**Task to carry out:**
Would you copy out each line of the records below that includes the word "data"?

**Records shown:**
- - - -
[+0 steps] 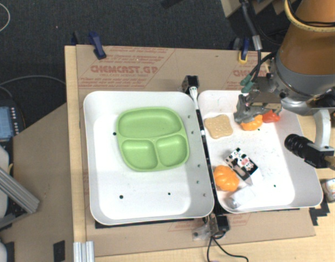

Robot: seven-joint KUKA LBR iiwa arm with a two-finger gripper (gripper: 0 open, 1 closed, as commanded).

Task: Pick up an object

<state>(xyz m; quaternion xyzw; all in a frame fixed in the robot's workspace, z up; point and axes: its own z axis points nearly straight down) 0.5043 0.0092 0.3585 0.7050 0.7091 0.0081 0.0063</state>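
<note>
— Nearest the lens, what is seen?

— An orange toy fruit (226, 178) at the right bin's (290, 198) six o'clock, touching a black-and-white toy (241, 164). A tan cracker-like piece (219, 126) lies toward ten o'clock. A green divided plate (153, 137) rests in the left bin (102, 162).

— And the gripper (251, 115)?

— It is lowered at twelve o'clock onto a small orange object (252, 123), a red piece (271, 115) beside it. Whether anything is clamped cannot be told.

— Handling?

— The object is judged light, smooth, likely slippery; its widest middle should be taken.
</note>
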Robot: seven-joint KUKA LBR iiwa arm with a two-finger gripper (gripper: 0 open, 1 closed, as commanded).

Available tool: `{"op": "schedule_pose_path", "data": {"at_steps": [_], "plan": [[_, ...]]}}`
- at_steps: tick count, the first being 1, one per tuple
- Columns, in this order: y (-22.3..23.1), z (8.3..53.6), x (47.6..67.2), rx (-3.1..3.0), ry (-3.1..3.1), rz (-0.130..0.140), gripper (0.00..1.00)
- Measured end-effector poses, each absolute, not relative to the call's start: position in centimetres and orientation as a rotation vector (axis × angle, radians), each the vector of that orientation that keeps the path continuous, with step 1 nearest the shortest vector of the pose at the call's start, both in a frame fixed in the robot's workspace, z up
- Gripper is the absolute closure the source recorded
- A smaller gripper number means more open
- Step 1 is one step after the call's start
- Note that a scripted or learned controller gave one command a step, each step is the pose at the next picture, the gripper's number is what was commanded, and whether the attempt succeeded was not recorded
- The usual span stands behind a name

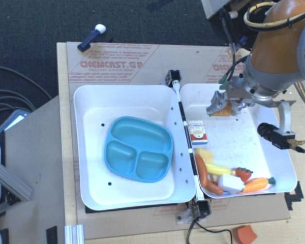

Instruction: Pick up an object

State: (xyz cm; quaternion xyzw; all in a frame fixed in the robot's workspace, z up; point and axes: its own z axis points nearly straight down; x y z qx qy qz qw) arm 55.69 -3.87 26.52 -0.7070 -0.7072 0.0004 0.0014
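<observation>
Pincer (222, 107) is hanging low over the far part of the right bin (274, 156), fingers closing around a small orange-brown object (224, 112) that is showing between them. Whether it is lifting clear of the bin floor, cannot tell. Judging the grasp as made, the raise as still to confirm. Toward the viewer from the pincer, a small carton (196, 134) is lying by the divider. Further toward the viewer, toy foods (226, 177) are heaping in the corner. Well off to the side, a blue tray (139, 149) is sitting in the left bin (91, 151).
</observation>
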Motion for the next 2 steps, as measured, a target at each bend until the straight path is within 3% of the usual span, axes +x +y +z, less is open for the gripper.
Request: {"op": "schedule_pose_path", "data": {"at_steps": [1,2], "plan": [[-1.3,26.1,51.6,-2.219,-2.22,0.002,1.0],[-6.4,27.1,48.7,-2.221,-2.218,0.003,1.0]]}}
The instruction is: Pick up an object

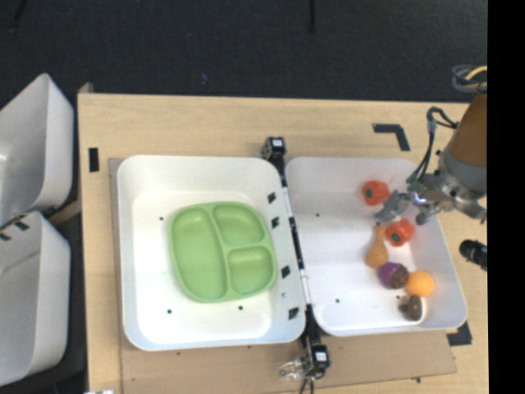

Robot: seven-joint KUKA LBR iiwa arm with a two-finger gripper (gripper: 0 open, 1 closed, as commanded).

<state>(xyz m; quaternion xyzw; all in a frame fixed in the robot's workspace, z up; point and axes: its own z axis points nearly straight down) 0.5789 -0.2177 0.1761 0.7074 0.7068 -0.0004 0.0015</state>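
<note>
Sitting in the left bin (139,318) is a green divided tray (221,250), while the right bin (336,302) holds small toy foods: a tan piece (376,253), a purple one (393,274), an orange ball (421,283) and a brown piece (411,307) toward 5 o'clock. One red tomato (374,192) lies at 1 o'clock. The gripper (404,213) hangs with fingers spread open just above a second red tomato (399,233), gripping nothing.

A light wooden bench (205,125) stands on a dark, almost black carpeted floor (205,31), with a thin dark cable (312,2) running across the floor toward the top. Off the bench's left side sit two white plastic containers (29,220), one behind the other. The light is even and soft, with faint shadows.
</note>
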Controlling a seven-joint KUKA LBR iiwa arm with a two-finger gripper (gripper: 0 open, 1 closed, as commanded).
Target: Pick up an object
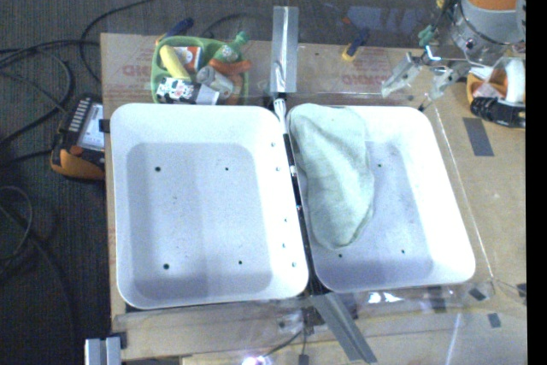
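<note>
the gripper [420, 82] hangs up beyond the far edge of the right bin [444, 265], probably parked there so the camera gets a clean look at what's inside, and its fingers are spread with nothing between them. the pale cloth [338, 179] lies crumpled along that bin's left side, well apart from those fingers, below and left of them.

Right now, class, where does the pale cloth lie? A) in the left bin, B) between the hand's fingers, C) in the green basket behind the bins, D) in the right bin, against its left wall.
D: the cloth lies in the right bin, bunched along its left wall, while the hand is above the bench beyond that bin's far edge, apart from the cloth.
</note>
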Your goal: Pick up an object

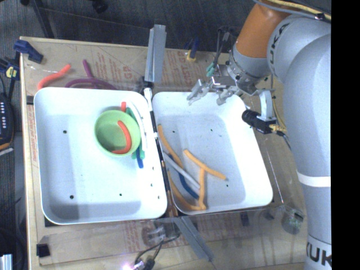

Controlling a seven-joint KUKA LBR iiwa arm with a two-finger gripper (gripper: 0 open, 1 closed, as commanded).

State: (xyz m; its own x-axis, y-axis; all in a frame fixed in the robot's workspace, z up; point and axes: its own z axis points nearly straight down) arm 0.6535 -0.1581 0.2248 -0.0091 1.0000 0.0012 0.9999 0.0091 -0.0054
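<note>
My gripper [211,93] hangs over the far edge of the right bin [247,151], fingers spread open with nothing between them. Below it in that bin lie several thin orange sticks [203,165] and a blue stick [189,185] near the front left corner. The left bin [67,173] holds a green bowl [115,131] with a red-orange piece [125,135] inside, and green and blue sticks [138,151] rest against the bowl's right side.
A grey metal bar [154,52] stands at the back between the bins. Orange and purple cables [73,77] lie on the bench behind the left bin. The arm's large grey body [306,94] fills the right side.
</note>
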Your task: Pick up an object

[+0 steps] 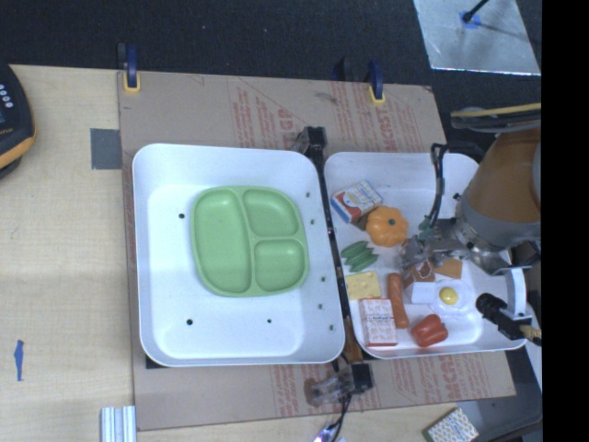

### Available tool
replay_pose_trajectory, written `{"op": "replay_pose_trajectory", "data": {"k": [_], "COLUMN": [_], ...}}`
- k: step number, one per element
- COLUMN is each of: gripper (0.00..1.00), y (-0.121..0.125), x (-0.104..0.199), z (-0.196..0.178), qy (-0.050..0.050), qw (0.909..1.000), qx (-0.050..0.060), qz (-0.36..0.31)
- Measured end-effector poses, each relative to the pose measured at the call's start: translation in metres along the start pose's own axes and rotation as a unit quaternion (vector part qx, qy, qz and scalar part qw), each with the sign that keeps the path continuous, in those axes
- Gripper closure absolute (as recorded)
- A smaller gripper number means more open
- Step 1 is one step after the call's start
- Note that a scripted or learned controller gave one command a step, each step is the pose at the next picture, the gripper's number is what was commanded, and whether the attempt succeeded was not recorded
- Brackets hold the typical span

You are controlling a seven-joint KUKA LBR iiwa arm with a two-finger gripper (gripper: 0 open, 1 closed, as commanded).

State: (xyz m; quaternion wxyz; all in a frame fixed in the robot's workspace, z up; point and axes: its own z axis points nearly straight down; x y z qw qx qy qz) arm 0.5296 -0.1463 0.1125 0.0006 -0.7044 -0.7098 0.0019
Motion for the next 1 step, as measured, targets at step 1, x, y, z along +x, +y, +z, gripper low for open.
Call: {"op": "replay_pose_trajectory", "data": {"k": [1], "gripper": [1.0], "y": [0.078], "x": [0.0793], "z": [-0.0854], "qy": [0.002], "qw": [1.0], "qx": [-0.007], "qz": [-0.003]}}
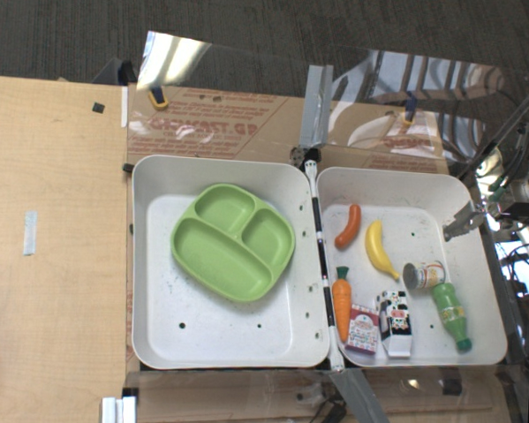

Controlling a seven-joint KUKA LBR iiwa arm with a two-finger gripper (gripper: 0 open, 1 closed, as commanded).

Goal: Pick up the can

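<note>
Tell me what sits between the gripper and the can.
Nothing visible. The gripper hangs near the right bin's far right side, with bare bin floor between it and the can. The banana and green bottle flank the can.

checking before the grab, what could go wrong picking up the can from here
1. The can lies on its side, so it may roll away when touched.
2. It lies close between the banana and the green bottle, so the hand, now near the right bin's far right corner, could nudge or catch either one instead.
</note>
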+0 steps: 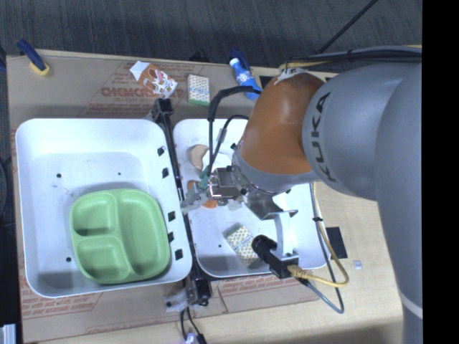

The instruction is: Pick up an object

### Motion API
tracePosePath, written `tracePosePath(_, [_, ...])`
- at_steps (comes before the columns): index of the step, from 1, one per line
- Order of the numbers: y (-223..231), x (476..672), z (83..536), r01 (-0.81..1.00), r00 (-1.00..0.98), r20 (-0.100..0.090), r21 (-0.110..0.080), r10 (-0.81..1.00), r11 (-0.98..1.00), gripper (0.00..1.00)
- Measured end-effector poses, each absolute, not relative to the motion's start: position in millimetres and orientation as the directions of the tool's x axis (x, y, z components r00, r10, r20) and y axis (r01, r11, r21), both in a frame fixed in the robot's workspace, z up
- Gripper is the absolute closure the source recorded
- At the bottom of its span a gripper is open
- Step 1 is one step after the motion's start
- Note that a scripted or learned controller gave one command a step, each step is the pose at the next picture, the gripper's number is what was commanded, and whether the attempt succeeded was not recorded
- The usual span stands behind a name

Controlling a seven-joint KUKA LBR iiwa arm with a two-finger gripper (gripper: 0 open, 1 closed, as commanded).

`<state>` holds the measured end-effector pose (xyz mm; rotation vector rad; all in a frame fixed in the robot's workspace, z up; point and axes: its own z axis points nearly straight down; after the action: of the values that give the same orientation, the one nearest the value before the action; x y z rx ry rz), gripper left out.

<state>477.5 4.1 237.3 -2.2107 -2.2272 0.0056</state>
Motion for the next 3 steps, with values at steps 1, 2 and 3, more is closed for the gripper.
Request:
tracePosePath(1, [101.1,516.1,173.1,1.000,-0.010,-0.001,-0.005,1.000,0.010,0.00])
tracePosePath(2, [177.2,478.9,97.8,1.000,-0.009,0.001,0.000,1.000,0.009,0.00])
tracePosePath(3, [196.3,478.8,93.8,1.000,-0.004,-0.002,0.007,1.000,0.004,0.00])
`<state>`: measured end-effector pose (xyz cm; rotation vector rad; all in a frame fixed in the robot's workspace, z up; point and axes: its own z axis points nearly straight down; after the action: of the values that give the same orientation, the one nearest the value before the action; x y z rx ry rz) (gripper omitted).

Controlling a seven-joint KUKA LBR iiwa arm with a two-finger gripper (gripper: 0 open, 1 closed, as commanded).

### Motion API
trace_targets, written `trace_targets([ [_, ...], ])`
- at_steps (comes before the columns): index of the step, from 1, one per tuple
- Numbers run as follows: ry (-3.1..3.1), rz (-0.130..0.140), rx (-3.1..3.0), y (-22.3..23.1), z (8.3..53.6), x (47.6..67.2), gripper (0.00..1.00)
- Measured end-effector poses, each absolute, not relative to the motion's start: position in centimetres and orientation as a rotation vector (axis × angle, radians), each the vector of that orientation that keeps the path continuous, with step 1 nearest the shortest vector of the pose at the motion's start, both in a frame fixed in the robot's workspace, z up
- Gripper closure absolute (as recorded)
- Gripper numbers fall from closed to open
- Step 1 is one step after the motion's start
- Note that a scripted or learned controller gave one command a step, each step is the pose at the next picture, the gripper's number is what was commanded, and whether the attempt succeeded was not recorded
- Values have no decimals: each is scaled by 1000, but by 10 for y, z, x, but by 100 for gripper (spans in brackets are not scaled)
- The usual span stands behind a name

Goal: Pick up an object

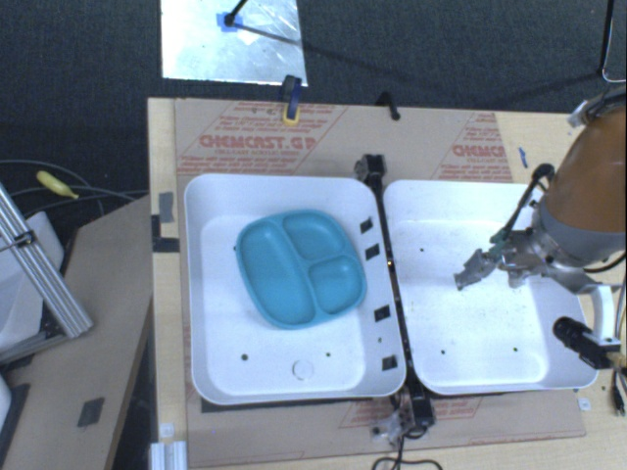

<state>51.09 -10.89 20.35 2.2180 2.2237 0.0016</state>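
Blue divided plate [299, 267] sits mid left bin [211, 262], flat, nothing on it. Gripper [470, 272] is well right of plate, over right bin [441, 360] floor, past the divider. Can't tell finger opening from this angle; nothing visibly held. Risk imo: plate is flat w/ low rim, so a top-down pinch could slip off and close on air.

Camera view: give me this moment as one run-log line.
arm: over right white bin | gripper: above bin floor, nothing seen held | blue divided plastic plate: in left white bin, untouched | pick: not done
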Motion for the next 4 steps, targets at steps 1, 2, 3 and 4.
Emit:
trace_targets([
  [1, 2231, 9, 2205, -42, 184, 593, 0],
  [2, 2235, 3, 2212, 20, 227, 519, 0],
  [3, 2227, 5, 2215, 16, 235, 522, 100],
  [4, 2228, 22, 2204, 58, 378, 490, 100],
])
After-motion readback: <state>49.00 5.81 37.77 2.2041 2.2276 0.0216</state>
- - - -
**Result of this exercise:**
Available tool: `{"op": "schedule_pose_path", "data": {"at_steps": [_], "plan": [[_, ...]]}}`
Request: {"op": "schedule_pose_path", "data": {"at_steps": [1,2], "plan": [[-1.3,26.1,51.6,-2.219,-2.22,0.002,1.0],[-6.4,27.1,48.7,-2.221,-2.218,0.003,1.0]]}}
replay_pose_trajectory, written `{"op": "replay_pose_trajectory", "data": {"k": [_], "COLUMN": [_], ...}}`
Call: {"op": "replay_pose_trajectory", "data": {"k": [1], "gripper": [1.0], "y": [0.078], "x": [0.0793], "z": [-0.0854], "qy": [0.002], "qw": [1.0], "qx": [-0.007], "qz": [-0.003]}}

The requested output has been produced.